* **Exercise instructions**
Tell how many lines in the data contain the string "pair", using a single number as the whole reply.

* **Input data**

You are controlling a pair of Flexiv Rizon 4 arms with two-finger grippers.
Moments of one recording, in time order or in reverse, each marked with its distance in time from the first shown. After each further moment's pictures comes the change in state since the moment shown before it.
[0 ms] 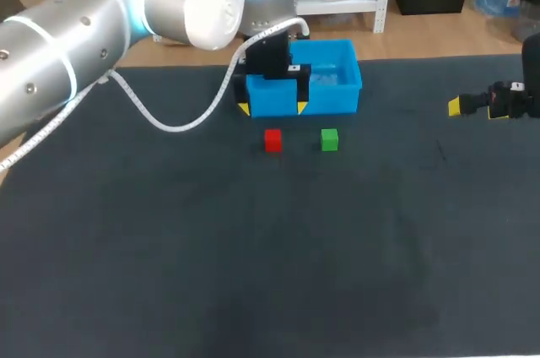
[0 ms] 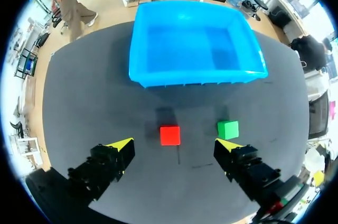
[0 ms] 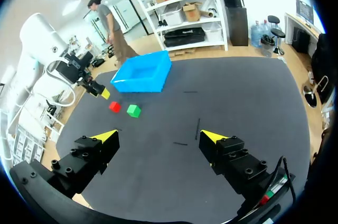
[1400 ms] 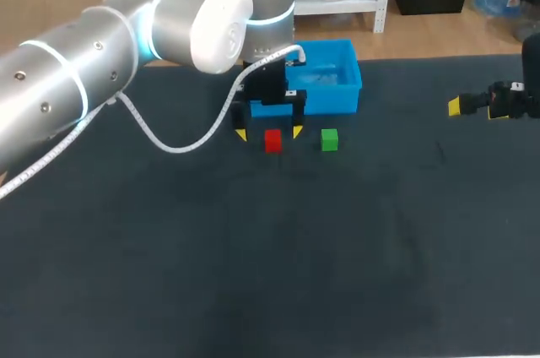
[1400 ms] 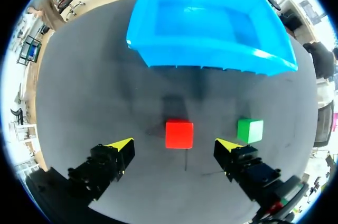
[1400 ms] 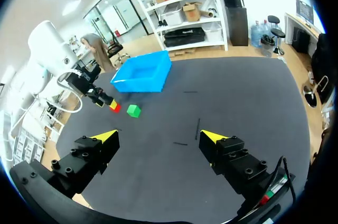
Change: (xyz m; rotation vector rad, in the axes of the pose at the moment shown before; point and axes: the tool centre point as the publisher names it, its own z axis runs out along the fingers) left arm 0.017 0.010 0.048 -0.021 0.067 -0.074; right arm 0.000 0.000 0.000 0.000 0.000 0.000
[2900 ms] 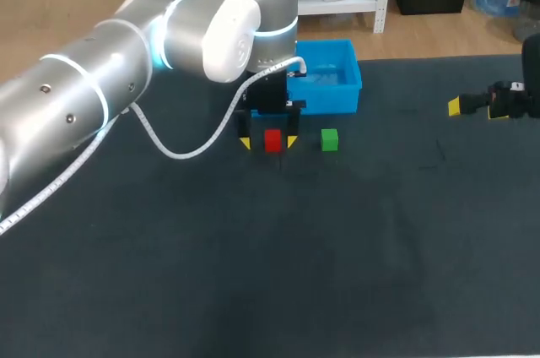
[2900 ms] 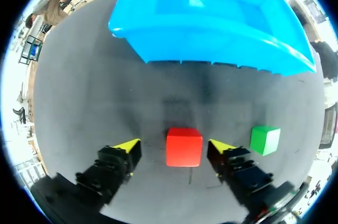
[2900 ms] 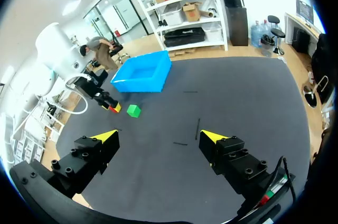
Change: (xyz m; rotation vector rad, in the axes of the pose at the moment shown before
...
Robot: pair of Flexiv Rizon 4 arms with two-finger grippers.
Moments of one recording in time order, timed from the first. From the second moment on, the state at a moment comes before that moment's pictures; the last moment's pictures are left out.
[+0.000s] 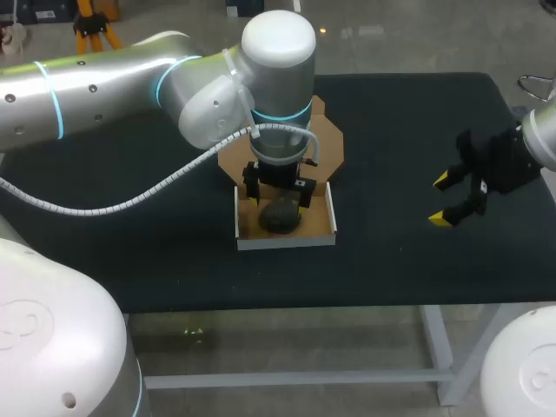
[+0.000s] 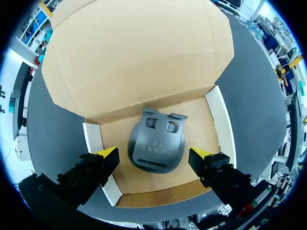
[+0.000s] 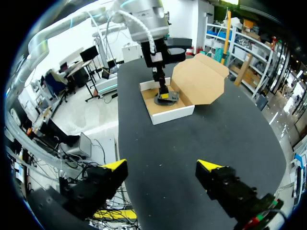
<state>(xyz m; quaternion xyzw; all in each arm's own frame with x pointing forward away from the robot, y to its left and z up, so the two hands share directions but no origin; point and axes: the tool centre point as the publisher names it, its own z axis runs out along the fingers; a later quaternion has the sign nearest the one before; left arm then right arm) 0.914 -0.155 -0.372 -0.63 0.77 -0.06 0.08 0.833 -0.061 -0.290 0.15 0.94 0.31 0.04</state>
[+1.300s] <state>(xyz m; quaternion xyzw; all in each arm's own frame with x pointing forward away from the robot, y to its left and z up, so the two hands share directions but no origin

* **Answer for this exercise**
2